YOUR INSTRUCTIONS: From the first line to the last, give the data again exactly.

DATA LISTING:
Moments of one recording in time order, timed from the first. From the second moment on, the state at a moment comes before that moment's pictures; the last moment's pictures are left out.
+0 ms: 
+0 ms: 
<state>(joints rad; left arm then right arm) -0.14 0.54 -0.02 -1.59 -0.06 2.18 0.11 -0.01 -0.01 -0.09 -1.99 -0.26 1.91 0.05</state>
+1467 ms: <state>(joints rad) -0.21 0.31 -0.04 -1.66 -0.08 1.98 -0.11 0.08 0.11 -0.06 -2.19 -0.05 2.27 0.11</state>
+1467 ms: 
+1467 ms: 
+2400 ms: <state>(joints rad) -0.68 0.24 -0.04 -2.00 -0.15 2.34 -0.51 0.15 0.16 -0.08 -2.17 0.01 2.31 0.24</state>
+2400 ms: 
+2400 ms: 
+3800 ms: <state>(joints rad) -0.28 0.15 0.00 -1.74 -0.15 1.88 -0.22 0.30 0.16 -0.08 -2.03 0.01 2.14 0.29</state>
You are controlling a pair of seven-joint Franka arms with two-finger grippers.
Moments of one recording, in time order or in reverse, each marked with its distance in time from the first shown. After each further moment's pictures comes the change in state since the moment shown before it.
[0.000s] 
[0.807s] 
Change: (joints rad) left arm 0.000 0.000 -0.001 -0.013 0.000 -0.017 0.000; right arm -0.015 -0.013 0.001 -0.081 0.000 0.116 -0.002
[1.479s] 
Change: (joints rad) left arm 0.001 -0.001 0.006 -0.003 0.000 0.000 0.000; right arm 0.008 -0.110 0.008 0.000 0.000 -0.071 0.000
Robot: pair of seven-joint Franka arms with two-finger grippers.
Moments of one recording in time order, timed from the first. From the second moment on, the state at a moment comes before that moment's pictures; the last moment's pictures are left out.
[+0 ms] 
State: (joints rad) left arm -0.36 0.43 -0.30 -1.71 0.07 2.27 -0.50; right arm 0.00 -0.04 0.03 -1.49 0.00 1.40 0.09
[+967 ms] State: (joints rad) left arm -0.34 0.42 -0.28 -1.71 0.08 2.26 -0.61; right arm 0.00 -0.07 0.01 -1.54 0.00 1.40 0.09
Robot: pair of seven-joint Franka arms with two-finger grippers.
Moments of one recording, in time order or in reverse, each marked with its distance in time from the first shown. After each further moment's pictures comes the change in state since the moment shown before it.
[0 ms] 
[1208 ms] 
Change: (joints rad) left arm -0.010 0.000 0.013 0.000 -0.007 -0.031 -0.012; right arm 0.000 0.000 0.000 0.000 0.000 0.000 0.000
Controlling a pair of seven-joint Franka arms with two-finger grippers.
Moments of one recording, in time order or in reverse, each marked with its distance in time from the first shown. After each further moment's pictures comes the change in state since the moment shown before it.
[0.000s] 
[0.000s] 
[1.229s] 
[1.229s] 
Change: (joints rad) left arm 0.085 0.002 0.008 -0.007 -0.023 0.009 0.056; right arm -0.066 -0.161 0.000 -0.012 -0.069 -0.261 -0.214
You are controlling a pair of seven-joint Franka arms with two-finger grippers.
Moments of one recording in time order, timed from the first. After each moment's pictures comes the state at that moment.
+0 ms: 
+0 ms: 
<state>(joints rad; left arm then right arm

RESULT OF THE EXERCISE:
Moments of one recording in time order, timed from the first. From the second moment on, the state at a moment comes before that moment's pictures; the last moment's pictures are left out.
+0 ms: 
+0 ms: 
<state>(joints rad; left arm then right arm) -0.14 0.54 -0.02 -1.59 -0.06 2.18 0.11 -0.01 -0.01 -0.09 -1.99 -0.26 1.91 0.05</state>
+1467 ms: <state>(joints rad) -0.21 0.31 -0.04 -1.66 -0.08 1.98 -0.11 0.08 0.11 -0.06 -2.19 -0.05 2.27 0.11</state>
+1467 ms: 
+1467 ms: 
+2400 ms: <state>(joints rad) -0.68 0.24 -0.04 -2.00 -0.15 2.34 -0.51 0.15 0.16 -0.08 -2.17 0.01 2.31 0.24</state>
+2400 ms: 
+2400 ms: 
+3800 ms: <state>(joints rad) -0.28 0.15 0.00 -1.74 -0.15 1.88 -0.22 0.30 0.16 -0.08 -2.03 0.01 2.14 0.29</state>
You are controlling a pair of seven-joint Franka arms with two-finger grippers.
Moments of one recording, in time order or in reverse, each marked with its distance in time from the first shown. After each further moment's pictures comes the change in state since the moment shown before it.
[0.000s] 
[0.807s] 
Change: (joints rad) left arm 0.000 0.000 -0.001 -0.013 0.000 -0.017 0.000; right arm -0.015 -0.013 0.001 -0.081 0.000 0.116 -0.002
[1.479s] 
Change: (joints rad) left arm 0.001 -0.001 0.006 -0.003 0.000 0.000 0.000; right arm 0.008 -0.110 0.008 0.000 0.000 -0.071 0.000
Robot: pair of seven-joint Franka arms with two-finger grippers.
Moments of one recording in time order, timed from the first. From the second moment on, the state at a moment comes before that moment's pictures; the last moment's pictures are left out.
[+0 ms] 
State: (joints rad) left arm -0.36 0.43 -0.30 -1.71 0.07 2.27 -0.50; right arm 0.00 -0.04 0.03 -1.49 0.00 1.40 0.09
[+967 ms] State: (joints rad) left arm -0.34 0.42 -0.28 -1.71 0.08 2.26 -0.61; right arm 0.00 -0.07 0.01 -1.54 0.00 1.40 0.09
Robot: pair of seven-joint Franka arms with two-finger grippers.
Moments of one recording, in time order or in reverse, each marked with its distance in time from the first shown. After each further moment's pictures comes the change in state since the moment shown before it.
[0 ms] 
[1208 ms] 
Change: (joints rad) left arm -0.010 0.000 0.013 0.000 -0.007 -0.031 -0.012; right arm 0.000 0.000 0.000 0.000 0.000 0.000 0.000
Controlling a pair of seven-joint Franka arms with two-finger grippers.
Moments of one recording, in time order or in reverse, each marked with its distance in time from the first shown. After each further moment's pictures comes the change in state since the moment shown before it.
[0.000s] 
[0.000s] 
[1.229s] 
[1.229s] 
Change: (joints rad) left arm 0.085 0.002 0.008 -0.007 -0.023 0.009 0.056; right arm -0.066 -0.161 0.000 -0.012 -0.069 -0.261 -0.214
You are controlling a pair of seven-joint Franka arms with two-finger grippers.
Moments of one recording in time order, timed from the first. After each moment's pictures comes the state at that moment.
+0 ms: 
+0 ms: 
<state>(joints rad; left arm then right arm

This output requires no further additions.